Copy out each line of the entries where the word "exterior" is present.

--------------------

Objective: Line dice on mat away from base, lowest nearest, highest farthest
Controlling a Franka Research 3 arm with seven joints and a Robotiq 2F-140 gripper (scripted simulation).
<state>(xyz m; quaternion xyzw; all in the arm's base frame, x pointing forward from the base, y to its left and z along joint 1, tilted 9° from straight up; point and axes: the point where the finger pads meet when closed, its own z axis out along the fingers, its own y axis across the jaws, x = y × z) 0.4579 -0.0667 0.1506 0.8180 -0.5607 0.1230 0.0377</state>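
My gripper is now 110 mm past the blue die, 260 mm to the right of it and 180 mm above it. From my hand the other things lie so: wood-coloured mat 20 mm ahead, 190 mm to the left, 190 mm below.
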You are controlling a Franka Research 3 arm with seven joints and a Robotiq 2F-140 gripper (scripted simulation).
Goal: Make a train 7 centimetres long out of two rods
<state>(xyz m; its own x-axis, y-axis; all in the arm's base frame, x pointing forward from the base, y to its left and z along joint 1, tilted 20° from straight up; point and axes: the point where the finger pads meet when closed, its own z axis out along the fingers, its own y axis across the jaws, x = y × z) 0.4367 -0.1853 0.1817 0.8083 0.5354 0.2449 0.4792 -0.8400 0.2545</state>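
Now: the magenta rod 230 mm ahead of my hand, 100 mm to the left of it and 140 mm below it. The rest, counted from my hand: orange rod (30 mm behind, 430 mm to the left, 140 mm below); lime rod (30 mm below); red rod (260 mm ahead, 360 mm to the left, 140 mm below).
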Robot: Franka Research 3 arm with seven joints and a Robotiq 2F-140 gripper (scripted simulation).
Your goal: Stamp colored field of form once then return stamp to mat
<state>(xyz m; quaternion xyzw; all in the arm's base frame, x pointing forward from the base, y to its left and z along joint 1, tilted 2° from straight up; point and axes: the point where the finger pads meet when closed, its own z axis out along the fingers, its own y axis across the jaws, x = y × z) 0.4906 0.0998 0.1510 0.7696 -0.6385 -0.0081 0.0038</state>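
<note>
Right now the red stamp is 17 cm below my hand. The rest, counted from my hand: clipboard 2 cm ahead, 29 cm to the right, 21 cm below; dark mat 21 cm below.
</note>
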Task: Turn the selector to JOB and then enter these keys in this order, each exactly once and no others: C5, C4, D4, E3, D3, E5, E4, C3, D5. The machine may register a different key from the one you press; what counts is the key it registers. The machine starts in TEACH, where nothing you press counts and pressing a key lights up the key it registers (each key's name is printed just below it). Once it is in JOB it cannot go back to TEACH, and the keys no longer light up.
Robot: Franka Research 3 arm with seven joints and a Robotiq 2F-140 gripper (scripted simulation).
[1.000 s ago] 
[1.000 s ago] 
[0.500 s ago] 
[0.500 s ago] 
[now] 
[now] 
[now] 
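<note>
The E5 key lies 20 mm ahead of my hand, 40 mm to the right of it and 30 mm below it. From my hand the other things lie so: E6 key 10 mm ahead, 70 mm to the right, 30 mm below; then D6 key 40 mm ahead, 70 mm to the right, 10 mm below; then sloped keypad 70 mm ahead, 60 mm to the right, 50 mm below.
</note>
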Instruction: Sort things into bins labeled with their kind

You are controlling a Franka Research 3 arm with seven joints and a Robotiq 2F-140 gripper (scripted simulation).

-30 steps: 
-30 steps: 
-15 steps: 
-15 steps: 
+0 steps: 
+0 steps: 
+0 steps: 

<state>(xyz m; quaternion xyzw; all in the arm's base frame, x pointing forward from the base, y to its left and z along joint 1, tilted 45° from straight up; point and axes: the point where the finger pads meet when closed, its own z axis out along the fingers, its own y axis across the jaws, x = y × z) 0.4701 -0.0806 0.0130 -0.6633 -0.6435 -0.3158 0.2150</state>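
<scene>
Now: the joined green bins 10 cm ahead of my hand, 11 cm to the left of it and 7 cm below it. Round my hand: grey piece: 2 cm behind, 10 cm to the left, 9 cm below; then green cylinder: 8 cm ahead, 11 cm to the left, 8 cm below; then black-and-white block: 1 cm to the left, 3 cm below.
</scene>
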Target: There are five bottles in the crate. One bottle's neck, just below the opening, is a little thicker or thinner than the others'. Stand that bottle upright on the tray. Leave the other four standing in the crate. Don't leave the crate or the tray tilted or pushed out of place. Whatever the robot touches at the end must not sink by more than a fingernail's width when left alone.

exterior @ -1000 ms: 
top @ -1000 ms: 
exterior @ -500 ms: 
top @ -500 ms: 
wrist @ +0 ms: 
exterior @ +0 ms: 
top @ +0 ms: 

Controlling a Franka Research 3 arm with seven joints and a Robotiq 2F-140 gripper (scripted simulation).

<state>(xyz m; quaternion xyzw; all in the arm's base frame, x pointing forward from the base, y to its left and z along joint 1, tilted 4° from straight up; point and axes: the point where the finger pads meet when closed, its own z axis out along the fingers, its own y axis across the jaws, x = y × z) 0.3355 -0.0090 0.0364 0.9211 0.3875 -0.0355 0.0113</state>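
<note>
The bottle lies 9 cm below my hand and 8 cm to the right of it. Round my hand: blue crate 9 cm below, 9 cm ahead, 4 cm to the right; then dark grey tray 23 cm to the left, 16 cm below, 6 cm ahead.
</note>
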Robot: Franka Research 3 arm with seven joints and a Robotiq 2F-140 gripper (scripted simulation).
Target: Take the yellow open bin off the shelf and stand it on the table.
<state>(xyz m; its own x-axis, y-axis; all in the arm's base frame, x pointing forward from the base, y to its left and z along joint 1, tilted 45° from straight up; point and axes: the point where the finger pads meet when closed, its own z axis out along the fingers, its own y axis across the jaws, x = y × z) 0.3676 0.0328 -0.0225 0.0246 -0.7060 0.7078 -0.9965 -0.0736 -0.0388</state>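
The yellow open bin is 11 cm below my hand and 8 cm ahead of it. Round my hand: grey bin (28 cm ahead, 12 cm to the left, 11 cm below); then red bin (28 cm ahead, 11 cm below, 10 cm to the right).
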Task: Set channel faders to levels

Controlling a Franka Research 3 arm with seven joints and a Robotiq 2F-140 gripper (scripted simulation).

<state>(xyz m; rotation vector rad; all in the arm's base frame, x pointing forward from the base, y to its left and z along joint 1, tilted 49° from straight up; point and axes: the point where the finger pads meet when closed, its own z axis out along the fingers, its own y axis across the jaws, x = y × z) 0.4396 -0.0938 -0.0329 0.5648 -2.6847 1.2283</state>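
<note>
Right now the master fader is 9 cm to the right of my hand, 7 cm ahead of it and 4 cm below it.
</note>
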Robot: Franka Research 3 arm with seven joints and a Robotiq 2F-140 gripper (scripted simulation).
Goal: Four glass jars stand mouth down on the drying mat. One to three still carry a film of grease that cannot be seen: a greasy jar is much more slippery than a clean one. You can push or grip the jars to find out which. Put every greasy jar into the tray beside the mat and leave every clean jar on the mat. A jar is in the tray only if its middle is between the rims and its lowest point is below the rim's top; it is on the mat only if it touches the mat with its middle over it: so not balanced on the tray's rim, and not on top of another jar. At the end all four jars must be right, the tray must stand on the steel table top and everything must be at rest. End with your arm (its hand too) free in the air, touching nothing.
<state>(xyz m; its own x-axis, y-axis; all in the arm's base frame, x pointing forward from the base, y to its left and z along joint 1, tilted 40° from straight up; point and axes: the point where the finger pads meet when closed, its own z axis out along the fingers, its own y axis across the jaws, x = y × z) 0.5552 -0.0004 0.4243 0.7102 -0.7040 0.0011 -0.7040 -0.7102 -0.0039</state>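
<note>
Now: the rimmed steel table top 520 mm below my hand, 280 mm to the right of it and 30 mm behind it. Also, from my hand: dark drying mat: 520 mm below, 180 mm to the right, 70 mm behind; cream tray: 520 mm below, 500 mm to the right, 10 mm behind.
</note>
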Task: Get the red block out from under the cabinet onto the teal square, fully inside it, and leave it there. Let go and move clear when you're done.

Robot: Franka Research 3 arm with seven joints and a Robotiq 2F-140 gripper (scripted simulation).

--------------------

**RESULT OF THIS TASK**
exterior @ -1000 ms: 
exterior @ -500 ms: 
exterior @ +0 ms: 

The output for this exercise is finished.